İİK m. 72/4 “Dava alacaklı lehine neticelenirse ihtiyati tedbir kararı kalkar. Buna dair hükmün kesinleşmesi halinde alacaklı ihtiyati tedbir dolayısıyla alacağını geç almış bulunmaktan doğan zararlarını gösterilen teminattan alır. Alacaklının uğradığı zarar aynı davada takdir olunarak karara bağlanır. Bu zarar herhalde yüzde yirmiden aşağı tayin edilemez” hükmünü getirmektedir. Buna göre menfi tespit davasında icra takibinin durması veya icra dairesi kasasındaki paranın alacaklıya ödenmemesi amacıyla verilmiş olan ihtiyati tedbir kararı, davanın reddiyle kendiliğinden kalkacaktır ve icra takibi kaldığı yerden devam edecektir.

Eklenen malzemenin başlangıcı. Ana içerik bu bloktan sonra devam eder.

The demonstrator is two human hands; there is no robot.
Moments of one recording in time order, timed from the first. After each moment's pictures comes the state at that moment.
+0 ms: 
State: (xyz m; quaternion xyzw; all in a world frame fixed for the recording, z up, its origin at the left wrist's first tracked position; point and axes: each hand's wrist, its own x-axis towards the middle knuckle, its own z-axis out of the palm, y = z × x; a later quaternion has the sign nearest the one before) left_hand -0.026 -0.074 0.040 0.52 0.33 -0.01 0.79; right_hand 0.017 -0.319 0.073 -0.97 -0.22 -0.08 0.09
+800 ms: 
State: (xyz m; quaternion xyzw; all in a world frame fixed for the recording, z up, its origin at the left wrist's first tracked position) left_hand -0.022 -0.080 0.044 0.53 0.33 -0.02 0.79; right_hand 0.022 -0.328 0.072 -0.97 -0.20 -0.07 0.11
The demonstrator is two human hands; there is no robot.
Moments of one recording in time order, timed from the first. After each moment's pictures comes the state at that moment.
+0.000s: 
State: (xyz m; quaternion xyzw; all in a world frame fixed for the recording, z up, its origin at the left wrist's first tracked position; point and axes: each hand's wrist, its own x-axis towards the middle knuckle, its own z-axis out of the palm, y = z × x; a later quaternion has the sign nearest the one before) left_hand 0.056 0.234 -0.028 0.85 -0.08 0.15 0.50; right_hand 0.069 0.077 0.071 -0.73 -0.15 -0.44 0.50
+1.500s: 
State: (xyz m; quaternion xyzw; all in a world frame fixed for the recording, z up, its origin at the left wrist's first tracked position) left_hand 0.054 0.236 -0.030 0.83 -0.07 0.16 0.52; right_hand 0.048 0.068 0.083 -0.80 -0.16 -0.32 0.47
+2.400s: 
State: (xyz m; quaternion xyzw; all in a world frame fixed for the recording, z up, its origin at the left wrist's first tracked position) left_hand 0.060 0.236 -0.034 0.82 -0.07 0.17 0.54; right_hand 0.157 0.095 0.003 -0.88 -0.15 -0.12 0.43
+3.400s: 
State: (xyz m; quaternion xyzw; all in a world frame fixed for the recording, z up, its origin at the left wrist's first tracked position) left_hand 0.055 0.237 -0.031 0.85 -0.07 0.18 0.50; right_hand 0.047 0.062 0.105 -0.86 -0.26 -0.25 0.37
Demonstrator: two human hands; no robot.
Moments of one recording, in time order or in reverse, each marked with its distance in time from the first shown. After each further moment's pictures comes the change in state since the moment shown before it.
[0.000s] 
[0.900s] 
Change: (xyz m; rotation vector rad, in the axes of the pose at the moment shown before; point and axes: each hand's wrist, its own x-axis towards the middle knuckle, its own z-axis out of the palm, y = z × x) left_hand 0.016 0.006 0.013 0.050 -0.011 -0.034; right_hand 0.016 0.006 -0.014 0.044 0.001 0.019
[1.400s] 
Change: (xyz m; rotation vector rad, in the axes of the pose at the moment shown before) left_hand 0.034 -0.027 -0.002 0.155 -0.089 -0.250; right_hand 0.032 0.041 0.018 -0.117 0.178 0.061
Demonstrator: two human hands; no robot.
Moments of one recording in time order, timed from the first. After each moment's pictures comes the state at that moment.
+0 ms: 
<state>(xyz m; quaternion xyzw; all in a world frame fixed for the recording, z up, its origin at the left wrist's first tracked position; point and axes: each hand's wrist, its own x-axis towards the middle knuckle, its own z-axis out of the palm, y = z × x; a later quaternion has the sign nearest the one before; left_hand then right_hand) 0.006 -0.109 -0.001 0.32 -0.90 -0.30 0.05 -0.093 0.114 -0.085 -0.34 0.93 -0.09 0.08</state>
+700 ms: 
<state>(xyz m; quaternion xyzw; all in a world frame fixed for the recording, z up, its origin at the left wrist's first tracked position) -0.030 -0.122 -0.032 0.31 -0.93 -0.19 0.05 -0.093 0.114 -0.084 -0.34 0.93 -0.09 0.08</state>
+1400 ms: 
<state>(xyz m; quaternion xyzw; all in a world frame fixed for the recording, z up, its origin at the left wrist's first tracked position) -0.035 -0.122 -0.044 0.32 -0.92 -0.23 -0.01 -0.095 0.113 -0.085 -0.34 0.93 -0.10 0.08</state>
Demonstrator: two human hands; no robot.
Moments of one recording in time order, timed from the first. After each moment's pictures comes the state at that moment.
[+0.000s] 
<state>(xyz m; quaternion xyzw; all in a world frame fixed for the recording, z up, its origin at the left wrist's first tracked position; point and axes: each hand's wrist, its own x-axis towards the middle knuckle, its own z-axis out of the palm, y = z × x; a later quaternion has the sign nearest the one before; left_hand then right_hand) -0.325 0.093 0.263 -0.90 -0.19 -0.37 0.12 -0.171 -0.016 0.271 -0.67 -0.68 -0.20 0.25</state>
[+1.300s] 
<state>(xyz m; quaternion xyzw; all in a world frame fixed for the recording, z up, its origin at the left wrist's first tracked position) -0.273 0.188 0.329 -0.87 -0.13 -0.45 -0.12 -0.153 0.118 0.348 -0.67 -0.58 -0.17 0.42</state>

Ayrıca alacaklı ihtiyati tedbir kararı sebebiyle alacağını geç almış olacağından ötürü mahkeme borçluyu alacağın en az yüzde yirmisi oranında tazminata mahkûm edecektir.
- Menfi Tespit Davasının İstirdat Davasına Dönüşmesi
Borçlunun alacaklıya karşı açmış olduğu menfi tespit davasında ihtiyati tedbir kararı verilmemiş olması sebebiyle borç alacaklıya davanın devamı esnasında ödenirse, menfi tespit davası olarak açılmış olan dava bu noktadan sonra istirdat davası olarak görülmeye devam edecektir. Bir diğer söylemle menfi tespit davası kendiliğinden istirdat davasına dönüşecektir.
[1] Kuru, Baki, İstinaf Sistemine Göre Yazılmış İcra ve İflas Hukuku, İstanbul, 2016, s:186.